1. Visit the `**model/submit** endpoint <https://schematic.api.sagebionetworks.org/v1/ui/#/Model%20Operations/schematic_api.api.routes.submit_manifest_route>`_
2. Click **"Try it out"** to enable input fields.
3. Enter the required parameters and execute the request:

   - **schema_url**: The raw URL of your data model. If your data model is hosted on **GitHub**, use the following formats:
       - JSON-LD: `https://raw.githubusercontent.com/<your-repo-path>/data-model.jsonld`
       - CSV: `https://raw.githubusercontent.com/<your-repo-path>/data-model.csv`

   - **data_type**: Specify the data type or schema model for your manifest (e.g., `"Patient"`, `"Biospecimen"`).

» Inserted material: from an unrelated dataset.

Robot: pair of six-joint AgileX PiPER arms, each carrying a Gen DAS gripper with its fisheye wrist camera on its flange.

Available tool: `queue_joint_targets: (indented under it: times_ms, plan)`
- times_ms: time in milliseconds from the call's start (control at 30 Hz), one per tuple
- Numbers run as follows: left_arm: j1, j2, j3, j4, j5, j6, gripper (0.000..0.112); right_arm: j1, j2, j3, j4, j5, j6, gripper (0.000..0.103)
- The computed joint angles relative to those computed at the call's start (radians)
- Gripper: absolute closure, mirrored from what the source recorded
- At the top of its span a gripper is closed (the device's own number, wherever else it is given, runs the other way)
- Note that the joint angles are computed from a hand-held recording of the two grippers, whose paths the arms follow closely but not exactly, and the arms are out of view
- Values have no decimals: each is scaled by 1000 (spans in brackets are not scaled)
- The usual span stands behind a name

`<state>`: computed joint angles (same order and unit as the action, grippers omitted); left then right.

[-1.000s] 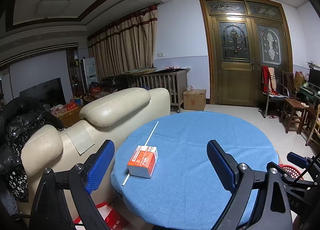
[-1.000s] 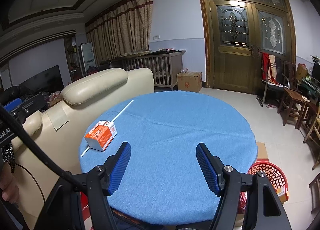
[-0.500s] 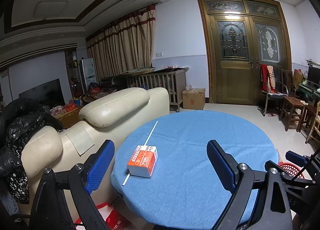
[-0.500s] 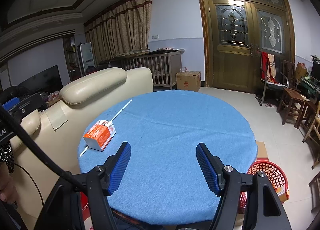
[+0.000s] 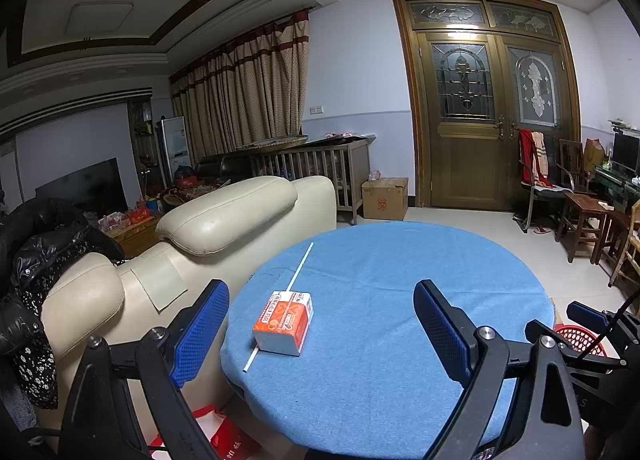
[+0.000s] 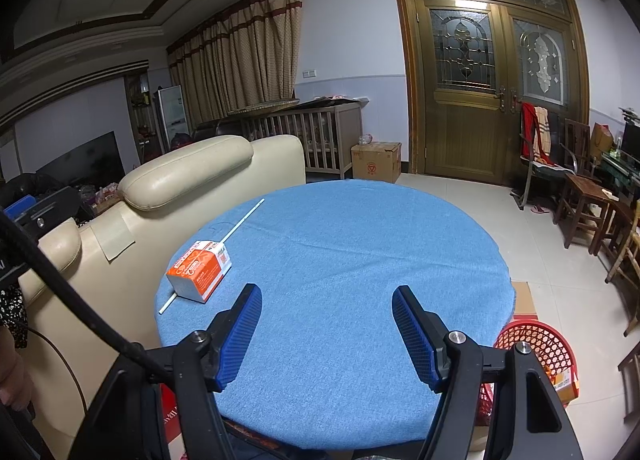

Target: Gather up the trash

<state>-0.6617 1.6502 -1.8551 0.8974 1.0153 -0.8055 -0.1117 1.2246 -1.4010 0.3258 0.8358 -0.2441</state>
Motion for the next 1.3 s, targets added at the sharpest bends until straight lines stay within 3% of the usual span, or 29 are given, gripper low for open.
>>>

To skip validation, exclude this parameter by removing the default inputs.

   - **dataset_id**: Provide the **top-level Synapse dataset ID**.
       - This can be either a **Synapse Project ID** or a **Folder ID**.

   - **asset_view**: Enter the **Synapse ID of the fileview** containing the top-level dataset for which you want to generate a manifest.

   - **dataset_scope** and **project_scope**: Remove the default inputs.

   - **file_annotations_upload**: Set this to `False` if you do not want annotations to be uploaded.

   - **table_manipulation**: Update it to "upsert".

   - **manifest_record_type**: Set this to **"table_and_file"**

   - **table_column_names**:  Choose **"display_label"** for upsert.